• Work to be completed: Once you find a line containing the word "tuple" in the entries below, copy it.

• The data:
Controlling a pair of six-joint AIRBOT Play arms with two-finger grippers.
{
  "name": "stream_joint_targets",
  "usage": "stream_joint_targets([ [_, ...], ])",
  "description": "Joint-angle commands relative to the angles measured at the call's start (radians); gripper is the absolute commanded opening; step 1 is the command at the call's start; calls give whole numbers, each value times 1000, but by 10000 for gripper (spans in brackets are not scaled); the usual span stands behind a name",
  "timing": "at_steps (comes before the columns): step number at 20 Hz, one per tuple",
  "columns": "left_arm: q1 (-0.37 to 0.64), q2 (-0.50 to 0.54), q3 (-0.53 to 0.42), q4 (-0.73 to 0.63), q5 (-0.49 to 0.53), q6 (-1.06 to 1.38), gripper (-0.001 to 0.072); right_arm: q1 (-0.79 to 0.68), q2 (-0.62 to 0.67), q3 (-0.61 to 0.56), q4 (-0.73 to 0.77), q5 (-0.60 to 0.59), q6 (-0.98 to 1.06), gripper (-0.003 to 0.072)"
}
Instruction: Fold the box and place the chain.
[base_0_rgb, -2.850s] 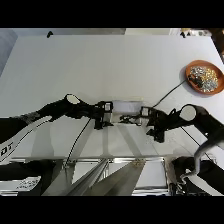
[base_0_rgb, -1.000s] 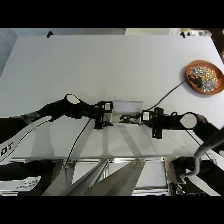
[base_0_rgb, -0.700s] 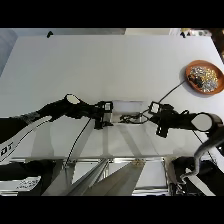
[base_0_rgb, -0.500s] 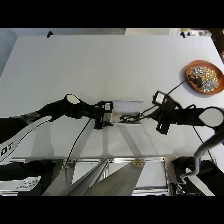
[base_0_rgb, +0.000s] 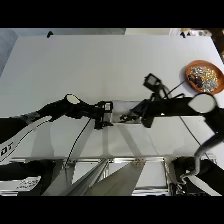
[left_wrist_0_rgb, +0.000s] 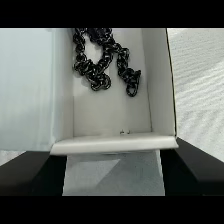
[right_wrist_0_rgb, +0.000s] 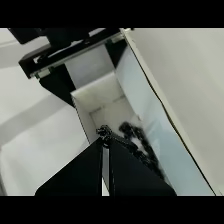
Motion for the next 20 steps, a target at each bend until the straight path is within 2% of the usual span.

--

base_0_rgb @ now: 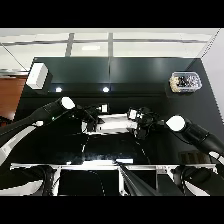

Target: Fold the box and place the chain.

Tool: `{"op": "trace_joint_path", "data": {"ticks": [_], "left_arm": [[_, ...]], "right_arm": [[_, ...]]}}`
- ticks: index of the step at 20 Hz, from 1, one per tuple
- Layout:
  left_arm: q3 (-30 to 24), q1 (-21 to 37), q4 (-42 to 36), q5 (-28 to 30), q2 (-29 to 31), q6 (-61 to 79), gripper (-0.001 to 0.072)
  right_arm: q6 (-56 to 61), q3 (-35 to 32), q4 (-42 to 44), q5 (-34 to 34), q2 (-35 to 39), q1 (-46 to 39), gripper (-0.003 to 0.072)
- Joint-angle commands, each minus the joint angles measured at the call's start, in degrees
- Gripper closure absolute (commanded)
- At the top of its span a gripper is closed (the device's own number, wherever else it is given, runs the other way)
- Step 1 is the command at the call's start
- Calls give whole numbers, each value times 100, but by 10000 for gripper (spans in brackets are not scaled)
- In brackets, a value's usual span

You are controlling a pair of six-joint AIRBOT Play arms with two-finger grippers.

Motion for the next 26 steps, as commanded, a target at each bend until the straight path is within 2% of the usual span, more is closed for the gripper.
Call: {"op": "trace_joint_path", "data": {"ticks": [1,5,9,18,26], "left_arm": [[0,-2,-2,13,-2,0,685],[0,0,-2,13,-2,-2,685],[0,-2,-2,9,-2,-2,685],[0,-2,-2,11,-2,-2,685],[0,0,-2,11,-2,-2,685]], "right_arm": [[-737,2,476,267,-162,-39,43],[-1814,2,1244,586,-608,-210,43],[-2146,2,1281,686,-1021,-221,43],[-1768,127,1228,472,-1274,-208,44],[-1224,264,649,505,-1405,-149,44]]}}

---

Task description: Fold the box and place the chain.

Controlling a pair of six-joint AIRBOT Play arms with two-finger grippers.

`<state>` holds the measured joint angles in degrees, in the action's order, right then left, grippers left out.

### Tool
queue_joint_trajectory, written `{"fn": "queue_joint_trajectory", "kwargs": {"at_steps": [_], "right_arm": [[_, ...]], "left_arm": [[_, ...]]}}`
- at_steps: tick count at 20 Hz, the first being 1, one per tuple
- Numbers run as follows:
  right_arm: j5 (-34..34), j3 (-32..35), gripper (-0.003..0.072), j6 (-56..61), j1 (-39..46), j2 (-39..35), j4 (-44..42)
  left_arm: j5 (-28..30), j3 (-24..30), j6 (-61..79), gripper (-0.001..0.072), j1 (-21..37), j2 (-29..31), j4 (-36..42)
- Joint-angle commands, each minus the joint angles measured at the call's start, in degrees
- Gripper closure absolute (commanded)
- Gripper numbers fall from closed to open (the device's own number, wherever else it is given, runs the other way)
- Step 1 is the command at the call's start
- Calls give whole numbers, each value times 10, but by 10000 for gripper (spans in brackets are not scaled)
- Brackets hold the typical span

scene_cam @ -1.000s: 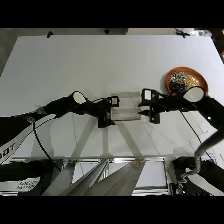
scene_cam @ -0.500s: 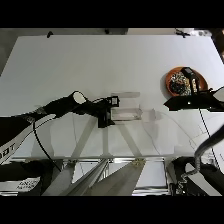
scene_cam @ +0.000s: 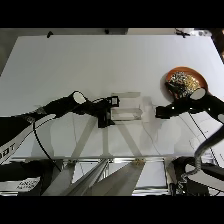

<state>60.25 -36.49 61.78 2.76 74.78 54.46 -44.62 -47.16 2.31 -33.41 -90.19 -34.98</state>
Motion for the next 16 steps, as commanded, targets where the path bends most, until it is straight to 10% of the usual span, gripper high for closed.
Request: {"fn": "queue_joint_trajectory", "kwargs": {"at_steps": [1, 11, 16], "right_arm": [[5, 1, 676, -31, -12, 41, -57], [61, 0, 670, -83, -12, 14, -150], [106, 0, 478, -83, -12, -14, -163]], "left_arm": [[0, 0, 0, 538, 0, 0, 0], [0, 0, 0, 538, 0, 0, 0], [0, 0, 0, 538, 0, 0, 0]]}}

• Task output:
  "timing": "at_steps (comes before the columns): step number at 20 Hz, one per tuple",
- ticks: index of the step at 20 Hz, from 1, one per tuple
- at_steps: tick count at 20 Hz, the first being 1, one per tuple

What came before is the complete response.